### Brief
Would you please write out each entry precisely as given?

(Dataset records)
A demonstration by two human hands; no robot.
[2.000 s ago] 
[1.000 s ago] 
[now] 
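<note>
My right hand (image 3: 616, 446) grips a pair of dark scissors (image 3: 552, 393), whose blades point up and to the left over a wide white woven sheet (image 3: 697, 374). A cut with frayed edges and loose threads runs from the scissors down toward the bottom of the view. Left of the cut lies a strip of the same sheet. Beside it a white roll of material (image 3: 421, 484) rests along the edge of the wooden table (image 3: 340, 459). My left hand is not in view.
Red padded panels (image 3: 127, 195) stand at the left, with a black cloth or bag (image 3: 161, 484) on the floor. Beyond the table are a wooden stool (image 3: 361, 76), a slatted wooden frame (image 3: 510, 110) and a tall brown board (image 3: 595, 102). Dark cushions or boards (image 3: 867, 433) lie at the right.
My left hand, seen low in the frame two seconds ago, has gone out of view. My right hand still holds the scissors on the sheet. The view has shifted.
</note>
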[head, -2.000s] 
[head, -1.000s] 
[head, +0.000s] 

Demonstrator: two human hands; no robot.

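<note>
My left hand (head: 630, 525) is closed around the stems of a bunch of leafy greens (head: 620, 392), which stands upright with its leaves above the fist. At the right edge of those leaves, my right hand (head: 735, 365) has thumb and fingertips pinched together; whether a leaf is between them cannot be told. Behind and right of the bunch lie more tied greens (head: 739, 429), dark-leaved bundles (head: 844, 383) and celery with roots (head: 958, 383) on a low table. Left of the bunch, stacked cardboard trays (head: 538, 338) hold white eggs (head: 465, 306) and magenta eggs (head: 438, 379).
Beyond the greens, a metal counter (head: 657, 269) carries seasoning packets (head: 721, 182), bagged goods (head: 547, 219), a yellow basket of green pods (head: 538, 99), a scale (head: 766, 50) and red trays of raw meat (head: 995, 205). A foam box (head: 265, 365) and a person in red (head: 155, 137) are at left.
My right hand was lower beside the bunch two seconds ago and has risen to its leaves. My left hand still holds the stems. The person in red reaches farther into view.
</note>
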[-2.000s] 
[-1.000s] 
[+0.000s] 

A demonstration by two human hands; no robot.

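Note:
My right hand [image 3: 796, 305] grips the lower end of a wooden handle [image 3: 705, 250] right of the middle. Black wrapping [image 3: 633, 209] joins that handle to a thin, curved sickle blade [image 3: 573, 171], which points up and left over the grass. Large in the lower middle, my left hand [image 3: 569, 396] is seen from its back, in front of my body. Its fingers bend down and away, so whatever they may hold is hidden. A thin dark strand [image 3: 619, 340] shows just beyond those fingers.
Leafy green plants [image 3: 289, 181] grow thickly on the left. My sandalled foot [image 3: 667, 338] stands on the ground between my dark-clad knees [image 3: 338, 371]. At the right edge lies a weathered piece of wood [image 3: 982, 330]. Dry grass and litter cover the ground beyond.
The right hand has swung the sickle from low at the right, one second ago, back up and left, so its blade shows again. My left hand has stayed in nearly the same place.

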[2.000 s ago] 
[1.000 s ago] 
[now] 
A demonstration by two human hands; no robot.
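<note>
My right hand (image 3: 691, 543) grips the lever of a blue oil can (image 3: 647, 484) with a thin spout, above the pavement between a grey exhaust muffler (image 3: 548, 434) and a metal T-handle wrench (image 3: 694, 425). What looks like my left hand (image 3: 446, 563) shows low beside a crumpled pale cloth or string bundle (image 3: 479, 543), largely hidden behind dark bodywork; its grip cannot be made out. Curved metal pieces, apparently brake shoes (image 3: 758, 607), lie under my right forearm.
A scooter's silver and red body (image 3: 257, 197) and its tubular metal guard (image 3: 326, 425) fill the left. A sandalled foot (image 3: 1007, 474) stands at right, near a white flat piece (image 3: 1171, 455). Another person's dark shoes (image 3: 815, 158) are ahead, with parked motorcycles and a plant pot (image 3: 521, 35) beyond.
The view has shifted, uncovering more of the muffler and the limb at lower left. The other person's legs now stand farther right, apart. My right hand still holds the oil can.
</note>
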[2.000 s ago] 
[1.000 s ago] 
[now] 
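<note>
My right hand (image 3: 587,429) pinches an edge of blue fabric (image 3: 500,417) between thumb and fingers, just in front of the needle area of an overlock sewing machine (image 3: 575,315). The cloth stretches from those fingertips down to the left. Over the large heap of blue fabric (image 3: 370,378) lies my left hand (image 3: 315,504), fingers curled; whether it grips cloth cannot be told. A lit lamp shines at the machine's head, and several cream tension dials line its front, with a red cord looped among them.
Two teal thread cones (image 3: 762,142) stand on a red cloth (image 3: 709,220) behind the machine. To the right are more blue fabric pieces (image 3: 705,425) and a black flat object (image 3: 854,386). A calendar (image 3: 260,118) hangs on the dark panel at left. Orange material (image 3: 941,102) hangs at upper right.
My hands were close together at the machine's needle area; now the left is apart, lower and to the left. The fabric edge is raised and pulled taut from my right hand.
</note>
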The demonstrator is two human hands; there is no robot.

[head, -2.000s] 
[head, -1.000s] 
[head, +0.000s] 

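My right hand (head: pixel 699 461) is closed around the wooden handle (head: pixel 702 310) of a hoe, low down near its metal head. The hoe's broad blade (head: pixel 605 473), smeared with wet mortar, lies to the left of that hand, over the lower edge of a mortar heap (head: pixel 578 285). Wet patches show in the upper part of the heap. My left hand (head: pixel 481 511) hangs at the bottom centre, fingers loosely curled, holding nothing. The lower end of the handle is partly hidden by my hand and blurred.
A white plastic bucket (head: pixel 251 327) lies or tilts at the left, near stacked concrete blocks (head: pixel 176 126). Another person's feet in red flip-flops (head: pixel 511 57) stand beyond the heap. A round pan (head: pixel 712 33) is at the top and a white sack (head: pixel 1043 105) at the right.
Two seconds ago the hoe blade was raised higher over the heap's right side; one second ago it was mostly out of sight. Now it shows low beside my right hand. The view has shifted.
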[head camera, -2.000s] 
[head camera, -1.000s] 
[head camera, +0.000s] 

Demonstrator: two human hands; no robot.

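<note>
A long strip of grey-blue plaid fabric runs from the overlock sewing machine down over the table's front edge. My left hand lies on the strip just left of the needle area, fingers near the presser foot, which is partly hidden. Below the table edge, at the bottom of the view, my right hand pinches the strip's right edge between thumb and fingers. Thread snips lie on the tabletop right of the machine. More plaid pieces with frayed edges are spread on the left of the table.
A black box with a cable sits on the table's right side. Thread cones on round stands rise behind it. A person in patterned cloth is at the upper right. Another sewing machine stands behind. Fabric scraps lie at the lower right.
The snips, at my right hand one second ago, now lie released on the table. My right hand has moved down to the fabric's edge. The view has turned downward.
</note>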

### Written reply
A demonstration by two human hands; no robot.
[2.000 s ago] 
[1.000 s ago] 
[now] 
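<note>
My right hand (image 3: 616, 446) grips a pair of dark scissors (image 3: 552, 393), whose blades point up and to the left over a wide white woven sheet (image 3: 697, 374). A cut with frayed edges and loose threads runs from the scissors down toward the bottom of the view. Left of the cut lies a strip of the same sheet. Beside it a white roll of material (image 3: 421, 484) rests along the edge of the wooden table (image 3: 340, 459). My left hand is not in view.
Red padded panels (image 3: 127, 195) stand at the left, with a black cloth or bag (image 3: 161, 484) on the floor. Beyond the table are a wooden stool (image 3: 361, 76), a slatted wooden frame (image 3: 510, 110) and a tall brown board (image 3: 595, 102). Dark cushions or boards (image 3: 867, 433) lie at the right.
My left hand, seen low in the frame two seconds ago, has gone out of view. My right hand still holds the scissors on the sheet. The view has shifted.
</note>
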[head, -2.000s] 
[head, -1.000s] 
[head, +0.000s] 

Demonstrator: two human hands; no robot.

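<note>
My left hand (head: 630, 525) is closed around the stems of a bunch of leafy greens (head: 620, 392), which stands upright with its leaves above the fist. At the right edge of those leaves, my right hand (head: 735, 365) has thumb and fingertips pinched together; whether a leaf is between them cannot be told. Behind and right of the bunch lie more tied greens (head: 739, 429), dark-leaved bundles (head: 844, 383) and celery with roots (head: 958, 383) on a low table. Left of the bunch, stacked cardboard trays (head: 538, 338) hold white eggs (head: 465, 306) and magenta eggs (head: 438, 379).
Beyond the greens, a metal counter (head: 657, 269) carries seasoning packets (head: 721, 182), bagged goods (head: 547, 219), a yellow basket of green pods (head: 538, 99), a scale (head: 766, 50) and red trays of raw meat (head: 995, 205). A foam box (head: 265, 365) and a person in red (head: 155, 137) are at left.
My right hand was lower beside the bunch two seconds ago and has risen to its leaves. My left hand still holds the stems. The person in red reaches farther into view.
</note>
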[-2.000s] 
[-1.000s] 
[+0.000s] 

A demonstration by two human hands; no robot.

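Note:
My right hand [image 3: 796, 305] grips the lower end of a wooden handle [image 3: 705, 250] right of the middle. Black wrapping [image 3: 633, 209] joins that handle to a thin, curved sickle blade [image 3: 573, 171], which points up and left over the grass. Large in the lower middle, my left hand [image 3: 569, 396] is seen from its back, in front of my body. Its fingers bend down and away, so whatever they may hold is hidden. A thin dark strand [image 3: 619, 340] shows just beyond those fingers.
Leafy green plants [image 3: 289, 181] grow thickly on the left. My sandalled foot [image 3: 667, 338] stands on the ground between my dark-clad knees [image 3: 338, 371]. At the right edge lies a weathered piece of wood [image 3: 982, 330]. Dry grass and litter cover the ground beyond.
The right hand has swung the sickle from low at the right, one second ago, back up and left, so its blade shows again. My left hand has stayed in nearly the same place.
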
[2.000 s ago] 
[1.000 s ago] 
[now] 
A demonstration by two human hands; no robot.
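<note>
My right hand (image 3: 691, 543) grips the lever of a blue oil can (image 3: 647, 484) with a thin spout, above the pavement between a grey exhaust muffler (image 3: 548, 434) and a metal T-handle wrench (image 3: 694, 425). What looks like my left hand (image 3: 446, 563) shows low beside a crumpled pale cloth or string bundle (image 3: 479, 543), largely hidden behind dark bodywork; its grip cannot be made out. Curved metal pieces, apparently brake shoes (image 3: 758, 607), lie under my right forearm.
A scooter's silver and red body (image 3: 257, 197) and its tubular metal guard (image 3: 326, 425) fill the left. A sandalled foot (image 3: 1007, 474) stands at right, near a white flat piece (image 3: 1171, 455). Another person's dark shoes (image 3: 815, 158) are ahead, with parked motorcycles and a plant pot (image 3: 521, 35) beyond.
The view has shifted, uncovering more of the muffler and the limb at lower left. The other person's legs now stand farther right, apart. My right hand still holds the oil can.
</note>
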[2.000 s ago] 
[1.000 s ago] 
[now] 
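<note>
My right hand (image 3: 587,429) pinches an edge of blue fabric (image 3: 500,417) between thumb and fingers, just in front of the needle area of an overlock sewing machine (image 3: 575,315). The cloth stretches from those fingertips down to the left. Over the large heap of blue fabric (image 3: 370,378) lies my left hand (image 3: 315,504), fingers curled; whether it grips cloth cannot be told. A lit lamp shines at the machine's head, and several cream tension dials line its front, with a red cord looped among them.
Two teal thread cones (image 3: 762,142) stand on a red cloth (image 3: 709,220) behind the machine. To the right are more blue fabric pieces (image 3: 705,425) and a black flat object (image 3: 854,386). A calendar (image 3: 260,118) hangs on the dark panel at left. Orange material (image 3: 941,102) hangs at upper right.
My hands were close together at the machine's needle area; now the left is apart, lower and to the left. The fabric edge is raised and pulled taut from my right hand.
</note>
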The demonstrator is two human hands; there is no robot.

[head, -2.000s] 
[head, -1.000s] 
[head, +0.000s] 

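My right hand (head: pixel 699 461) is closed around the wooden handle (head: pixel 702 310) of a hoe, low down near its metal head. The hoe's broad blade (head: pixel 605 473), smeared with wet mortar, lies to the left of that hand, over the lower edge of a mortar heap (head: pixel 578 285). Wet patches show in the upper part of the heap. My left hand (head: pixel 481 511) hangs at the bottom centre, fingers loosely curled, holding nothing. The lower end of the handle is partly hidden by my hand and blurred.
A white plastic bucket (head: pixel 251 327) lies or tilts at the left, near stacked concrete blocks (head: pixel 176 126). Another person's feet in red flip-flops (head: pixel 511 57) stand beyond the heap. A round pan (head: pixel 712 33) is at the top and a white sack (head: pixel 1043 105) at the right.
Two seconds ago the hoe blade was raised higher over the heap's right side; one second ago it was mostly out of sight. Now it shows low beside my right hand. The view has shifted.
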[head camera, -2.000s] 
[head camera, -1.000s] 
[head camera, +0.000s] 

Demonstrator: two human hands; no robot.

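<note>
A long strip of grey-blue plaid fabric runs from the overlock sewing machine down over the table's front edge. My left hand lies on the strip just left of the needle area, fingers near the presser foot, which is partly hidden. Below the table edge, at the bottom of the view, my right hand pinches the strip's right edge between thumb and fingers. Thread snips lie on the tabletop right of the machine. More plaid pieces with frayed edges are spread on the left of the table.
A black box with a cable sits on the table's right side. Thread cones on round stands rise behind it. A person in patterned cloth is at the upper right. Another sewing machine stands behind. Fabric scraps lie at the lower right.
The snips, at my right hand one second ago, now lie released on the table. My right hand has moved down to the fabric's edge. The view has turned downward.
</note>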

Exercise complete, with nothing further to add.